How long have I been typing and not writing? It began in my parents’ basement. I was maybe three or four years old. As my older brother recalls it, I would wake him and ask him when we could go and “po-gam” on the Atari 800 tucked into the disused sauna’s anteroom in the basement. Programming consisted of transcribing code from COMPUTE! magazine onto cassette tapes and then playing the resulting games.

This exposure to keyboarding doesn’t let me claim to have learned QWERTY before cursive. I remember the trouble I had with our electric typewriter when I had to type a report in elementary school. But by middle school I was more comfortable with a word processor and a dot matrix printer than I would ever be with pen and paper. Thinking about it now, the comfort was both physical and psycological. My writing posture is awful. My grip on the instrument is painful. Frequent mistakes and edits quickly ruin the paper. Rearranging thoughts requires a laborious rewrite. Why would anyone prefer handwriting?

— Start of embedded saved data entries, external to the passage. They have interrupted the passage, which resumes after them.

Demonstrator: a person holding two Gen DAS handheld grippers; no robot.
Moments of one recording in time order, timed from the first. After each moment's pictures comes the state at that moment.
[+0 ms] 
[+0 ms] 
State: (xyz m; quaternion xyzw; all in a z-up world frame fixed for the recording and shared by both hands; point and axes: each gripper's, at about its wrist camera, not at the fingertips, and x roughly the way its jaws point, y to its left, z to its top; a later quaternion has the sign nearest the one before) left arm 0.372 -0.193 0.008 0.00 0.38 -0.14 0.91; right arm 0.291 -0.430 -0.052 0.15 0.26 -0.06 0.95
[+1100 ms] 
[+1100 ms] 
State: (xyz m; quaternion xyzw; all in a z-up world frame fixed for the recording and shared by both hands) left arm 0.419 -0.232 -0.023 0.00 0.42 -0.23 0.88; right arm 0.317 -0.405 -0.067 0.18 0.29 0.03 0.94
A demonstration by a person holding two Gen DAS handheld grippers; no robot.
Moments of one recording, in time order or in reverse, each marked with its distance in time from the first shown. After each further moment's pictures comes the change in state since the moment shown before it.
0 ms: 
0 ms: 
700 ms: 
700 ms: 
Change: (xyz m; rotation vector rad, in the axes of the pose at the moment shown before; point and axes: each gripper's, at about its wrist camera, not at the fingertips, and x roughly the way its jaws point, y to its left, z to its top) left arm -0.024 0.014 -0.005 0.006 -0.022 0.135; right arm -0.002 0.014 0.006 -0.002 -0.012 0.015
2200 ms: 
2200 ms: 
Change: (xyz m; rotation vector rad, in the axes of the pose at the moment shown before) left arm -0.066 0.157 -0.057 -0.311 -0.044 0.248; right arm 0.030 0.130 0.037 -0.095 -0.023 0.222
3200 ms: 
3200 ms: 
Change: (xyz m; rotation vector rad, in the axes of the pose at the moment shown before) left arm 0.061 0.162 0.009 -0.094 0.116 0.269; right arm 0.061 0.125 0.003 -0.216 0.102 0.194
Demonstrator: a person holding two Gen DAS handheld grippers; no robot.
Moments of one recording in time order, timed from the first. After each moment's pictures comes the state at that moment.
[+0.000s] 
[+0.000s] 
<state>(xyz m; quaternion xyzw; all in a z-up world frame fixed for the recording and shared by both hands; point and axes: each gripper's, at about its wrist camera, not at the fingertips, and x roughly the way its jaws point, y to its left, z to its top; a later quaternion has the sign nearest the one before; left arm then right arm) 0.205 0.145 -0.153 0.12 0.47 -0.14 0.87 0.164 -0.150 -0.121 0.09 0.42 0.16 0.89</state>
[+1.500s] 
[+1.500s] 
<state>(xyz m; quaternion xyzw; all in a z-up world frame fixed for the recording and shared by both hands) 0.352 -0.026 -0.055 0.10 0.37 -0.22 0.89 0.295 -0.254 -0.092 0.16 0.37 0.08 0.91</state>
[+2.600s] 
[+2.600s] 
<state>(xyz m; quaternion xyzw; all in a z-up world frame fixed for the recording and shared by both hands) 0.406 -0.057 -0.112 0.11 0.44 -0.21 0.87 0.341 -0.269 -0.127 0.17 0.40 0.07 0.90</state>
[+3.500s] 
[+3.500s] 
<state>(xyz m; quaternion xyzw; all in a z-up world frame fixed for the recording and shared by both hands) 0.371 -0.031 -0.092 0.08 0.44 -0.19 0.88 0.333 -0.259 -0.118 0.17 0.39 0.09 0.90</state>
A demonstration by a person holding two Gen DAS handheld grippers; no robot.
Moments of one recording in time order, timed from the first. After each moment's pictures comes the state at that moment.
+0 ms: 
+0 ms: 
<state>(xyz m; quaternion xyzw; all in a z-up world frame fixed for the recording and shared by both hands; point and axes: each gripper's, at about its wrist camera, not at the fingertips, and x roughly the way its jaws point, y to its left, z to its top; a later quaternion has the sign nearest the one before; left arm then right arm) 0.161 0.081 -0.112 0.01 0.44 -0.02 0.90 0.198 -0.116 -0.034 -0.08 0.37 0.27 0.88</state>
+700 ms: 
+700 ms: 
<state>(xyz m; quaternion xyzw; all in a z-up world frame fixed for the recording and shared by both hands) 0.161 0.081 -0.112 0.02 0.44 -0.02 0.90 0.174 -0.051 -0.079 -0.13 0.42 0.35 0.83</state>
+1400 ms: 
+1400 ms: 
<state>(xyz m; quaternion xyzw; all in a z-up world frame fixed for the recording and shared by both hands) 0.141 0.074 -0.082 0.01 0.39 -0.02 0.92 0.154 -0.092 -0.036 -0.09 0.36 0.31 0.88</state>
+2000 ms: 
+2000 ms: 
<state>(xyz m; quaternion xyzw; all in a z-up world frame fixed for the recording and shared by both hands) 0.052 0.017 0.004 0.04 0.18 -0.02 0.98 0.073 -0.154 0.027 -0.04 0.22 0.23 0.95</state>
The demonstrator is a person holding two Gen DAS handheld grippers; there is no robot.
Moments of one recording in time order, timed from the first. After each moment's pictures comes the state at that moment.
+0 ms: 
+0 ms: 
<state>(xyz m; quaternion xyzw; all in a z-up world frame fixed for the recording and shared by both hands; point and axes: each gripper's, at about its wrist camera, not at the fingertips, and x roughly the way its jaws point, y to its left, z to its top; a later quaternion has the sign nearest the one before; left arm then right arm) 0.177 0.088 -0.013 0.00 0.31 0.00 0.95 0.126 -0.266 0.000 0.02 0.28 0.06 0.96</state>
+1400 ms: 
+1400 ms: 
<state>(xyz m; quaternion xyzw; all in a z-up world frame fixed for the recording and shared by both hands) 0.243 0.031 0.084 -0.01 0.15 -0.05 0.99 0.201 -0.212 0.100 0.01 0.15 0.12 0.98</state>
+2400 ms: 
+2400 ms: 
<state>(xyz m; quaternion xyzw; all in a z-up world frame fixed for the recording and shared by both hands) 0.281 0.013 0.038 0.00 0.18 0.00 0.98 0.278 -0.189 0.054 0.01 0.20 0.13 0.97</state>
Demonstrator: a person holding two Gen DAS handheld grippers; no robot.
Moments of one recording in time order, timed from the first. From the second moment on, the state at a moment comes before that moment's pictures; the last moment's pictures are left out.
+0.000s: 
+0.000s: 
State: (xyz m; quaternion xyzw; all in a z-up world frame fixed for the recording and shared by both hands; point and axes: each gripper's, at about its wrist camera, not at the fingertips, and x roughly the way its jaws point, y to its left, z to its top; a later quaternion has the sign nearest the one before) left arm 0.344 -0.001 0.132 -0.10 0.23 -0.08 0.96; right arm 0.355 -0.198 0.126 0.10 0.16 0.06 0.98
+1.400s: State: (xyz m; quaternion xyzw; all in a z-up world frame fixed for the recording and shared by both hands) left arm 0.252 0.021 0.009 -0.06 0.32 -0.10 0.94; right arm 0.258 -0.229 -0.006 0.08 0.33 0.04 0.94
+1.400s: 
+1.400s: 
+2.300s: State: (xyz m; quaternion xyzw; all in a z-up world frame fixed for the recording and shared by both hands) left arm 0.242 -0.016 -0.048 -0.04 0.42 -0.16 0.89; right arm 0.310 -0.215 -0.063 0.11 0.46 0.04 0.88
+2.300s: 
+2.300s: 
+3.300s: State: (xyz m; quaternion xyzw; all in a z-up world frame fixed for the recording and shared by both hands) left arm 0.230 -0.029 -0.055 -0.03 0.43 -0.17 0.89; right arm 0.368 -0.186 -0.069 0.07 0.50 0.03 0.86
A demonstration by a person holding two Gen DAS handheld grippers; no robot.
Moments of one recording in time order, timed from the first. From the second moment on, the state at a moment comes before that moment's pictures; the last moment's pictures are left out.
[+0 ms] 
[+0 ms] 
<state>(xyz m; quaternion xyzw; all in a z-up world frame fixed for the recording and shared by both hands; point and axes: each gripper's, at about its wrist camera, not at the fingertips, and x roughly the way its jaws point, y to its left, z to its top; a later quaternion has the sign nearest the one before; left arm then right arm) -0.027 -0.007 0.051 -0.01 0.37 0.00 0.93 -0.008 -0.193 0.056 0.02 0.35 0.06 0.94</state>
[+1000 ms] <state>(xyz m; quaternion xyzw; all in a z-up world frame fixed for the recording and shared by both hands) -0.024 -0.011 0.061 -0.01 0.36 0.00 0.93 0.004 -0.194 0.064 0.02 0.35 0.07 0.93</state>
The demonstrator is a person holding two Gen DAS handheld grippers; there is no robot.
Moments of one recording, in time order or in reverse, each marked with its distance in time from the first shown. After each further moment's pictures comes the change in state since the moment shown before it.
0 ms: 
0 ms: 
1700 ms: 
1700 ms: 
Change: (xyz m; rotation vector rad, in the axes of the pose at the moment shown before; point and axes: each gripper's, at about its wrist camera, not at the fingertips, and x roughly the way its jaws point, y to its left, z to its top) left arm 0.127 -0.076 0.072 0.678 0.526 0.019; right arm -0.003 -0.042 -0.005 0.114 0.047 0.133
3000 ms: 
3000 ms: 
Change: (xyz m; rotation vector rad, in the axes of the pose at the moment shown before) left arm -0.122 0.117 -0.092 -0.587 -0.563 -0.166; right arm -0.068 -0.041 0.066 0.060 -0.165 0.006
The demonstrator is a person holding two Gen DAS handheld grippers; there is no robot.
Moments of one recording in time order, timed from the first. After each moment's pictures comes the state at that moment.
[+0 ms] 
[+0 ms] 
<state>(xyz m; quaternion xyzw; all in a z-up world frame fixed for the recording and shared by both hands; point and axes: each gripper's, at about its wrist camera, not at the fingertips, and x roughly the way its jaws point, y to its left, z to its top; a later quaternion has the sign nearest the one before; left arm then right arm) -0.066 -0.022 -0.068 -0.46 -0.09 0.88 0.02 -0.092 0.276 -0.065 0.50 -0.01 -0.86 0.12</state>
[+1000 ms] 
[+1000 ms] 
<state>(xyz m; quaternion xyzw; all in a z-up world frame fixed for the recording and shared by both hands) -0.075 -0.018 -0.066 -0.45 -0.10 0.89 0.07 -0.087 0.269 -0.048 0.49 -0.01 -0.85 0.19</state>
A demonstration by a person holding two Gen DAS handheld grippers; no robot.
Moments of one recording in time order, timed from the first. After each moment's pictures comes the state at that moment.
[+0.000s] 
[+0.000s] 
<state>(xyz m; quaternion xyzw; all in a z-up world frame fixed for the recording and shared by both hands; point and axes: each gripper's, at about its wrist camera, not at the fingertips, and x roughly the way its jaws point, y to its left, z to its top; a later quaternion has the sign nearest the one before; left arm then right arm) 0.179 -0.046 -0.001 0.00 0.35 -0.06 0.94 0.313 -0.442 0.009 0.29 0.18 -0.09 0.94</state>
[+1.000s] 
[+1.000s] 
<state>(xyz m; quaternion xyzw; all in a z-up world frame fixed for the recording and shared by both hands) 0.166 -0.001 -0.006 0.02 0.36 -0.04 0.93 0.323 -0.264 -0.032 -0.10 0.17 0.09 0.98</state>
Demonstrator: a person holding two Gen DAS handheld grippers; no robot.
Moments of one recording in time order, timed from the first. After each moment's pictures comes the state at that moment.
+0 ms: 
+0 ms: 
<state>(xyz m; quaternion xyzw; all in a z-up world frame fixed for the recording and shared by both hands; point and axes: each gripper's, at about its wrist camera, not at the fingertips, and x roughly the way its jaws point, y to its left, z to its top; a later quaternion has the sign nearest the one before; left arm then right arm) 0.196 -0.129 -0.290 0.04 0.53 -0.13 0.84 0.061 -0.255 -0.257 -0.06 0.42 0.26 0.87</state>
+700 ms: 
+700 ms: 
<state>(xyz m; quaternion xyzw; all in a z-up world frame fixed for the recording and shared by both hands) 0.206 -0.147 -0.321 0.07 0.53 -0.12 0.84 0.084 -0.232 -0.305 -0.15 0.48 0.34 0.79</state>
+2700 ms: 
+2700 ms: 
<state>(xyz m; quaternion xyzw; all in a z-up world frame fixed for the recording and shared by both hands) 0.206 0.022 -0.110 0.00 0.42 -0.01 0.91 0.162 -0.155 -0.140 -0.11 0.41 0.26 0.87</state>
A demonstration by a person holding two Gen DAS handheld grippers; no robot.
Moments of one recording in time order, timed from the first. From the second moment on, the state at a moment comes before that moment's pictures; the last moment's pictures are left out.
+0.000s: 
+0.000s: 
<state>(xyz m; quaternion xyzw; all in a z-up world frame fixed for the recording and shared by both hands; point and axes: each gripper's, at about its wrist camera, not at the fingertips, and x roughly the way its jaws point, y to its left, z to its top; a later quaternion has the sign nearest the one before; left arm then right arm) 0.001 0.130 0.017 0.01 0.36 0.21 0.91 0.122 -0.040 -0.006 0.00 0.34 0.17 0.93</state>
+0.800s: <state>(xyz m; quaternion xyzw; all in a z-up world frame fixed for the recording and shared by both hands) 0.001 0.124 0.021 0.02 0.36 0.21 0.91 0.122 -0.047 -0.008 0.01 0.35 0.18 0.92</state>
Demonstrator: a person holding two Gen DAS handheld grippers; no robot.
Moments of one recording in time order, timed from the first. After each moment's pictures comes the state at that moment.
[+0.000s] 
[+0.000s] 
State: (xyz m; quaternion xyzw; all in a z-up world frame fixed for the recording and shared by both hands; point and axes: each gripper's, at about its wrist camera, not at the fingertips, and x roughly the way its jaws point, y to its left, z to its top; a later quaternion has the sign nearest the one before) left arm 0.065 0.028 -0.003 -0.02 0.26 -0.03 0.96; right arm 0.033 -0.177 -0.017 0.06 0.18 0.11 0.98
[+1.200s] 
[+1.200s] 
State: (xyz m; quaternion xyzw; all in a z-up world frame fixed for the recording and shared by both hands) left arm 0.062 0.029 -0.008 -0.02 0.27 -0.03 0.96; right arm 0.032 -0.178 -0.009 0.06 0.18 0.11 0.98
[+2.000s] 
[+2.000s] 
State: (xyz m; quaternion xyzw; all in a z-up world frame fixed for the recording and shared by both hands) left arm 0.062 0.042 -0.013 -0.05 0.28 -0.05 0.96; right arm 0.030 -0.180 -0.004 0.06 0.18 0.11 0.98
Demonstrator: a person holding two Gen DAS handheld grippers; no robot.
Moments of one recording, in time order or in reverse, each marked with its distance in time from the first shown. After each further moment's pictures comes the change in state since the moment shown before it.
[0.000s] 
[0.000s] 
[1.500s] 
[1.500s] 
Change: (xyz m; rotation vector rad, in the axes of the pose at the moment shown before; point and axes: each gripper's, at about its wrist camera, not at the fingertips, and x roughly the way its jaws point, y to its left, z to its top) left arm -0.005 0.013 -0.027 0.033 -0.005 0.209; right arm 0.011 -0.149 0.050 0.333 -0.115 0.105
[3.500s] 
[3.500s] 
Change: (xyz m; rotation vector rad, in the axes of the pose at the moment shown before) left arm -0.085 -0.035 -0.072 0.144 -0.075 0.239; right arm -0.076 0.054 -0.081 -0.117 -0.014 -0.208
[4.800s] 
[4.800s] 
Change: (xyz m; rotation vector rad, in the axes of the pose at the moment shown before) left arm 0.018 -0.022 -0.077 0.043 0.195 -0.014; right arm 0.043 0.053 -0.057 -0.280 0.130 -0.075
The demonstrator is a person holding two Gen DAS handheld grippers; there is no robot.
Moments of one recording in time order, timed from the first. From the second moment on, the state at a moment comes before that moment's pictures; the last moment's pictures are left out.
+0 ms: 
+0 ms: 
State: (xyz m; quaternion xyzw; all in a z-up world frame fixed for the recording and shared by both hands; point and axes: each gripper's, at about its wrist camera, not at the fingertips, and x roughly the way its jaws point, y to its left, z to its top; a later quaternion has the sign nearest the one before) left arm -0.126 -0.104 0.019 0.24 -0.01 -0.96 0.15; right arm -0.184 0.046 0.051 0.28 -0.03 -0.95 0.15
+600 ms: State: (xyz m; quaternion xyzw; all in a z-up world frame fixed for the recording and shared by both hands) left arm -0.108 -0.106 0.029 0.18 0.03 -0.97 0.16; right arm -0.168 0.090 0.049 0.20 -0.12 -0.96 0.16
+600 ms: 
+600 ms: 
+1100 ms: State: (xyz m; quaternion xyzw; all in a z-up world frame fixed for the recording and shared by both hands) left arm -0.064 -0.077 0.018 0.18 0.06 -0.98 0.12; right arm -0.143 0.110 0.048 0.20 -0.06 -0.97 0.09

Yet today I write this by hand with a tablet and stylus. These are digital tools so I have the benefits of easy erasure and automatic handwriting recognition. I can lasso paragraphs and move them around. This hybrid writing mode is letting me explore the differences between typing and handwriting.

Knowing that I won’t heavily edit the text with a keyboard, I think harder before putting words on the page. Keystrokes are cheaper than strokes of the pen. My hope is that this practice will make me do more internal composition, planning out several sentences in advance. I might even take up outlining.